## [TASK STATEMENT]
Within the records that follow, count the lines containing the string "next". Reply only with the count.
**********
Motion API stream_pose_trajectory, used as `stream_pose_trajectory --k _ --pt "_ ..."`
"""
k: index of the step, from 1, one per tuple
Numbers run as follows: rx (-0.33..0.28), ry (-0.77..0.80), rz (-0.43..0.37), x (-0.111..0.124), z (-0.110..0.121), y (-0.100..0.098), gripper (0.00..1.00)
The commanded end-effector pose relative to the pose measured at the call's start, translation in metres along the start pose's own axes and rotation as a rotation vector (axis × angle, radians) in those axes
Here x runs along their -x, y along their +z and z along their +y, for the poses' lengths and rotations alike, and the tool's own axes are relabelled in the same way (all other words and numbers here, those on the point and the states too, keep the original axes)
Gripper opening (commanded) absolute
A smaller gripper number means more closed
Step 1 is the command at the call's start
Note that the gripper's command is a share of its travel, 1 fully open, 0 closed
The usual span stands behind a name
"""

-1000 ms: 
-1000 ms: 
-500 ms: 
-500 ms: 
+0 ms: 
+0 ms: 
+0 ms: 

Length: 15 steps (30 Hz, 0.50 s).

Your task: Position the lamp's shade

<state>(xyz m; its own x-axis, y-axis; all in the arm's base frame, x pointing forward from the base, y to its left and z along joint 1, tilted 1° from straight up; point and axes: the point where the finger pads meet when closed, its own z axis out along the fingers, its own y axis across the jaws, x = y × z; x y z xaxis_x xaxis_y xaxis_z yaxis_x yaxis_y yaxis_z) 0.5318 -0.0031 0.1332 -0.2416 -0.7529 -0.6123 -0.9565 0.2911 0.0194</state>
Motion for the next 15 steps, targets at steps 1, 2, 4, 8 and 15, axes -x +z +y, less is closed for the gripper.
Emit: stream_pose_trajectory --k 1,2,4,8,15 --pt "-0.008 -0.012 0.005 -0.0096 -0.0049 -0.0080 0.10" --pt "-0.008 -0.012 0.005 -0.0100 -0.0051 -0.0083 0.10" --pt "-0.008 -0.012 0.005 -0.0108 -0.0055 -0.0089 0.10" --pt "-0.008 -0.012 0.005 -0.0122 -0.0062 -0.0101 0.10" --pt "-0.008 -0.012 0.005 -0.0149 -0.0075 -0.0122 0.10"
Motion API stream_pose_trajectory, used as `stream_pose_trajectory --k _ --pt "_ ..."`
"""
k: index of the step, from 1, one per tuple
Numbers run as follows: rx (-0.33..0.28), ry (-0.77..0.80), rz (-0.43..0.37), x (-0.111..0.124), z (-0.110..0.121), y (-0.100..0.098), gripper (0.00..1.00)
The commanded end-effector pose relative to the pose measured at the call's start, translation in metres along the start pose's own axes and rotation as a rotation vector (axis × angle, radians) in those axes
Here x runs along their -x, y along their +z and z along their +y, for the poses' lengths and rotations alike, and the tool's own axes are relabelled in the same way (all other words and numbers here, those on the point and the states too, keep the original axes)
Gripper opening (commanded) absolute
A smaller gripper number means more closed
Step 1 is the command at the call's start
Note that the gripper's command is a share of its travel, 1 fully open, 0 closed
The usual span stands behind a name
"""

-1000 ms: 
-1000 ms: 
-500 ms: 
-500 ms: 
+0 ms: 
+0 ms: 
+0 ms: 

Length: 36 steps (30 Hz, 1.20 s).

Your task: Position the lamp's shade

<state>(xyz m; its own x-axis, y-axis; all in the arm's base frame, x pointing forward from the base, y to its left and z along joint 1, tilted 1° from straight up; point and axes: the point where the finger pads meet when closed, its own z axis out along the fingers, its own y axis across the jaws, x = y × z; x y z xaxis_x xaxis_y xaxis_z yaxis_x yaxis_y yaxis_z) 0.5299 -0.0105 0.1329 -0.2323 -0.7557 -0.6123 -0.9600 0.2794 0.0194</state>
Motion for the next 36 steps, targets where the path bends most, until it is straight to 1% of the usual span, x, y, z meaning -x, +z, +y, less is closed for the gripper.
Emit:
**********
## [ANSWER TO THIS TASK]
2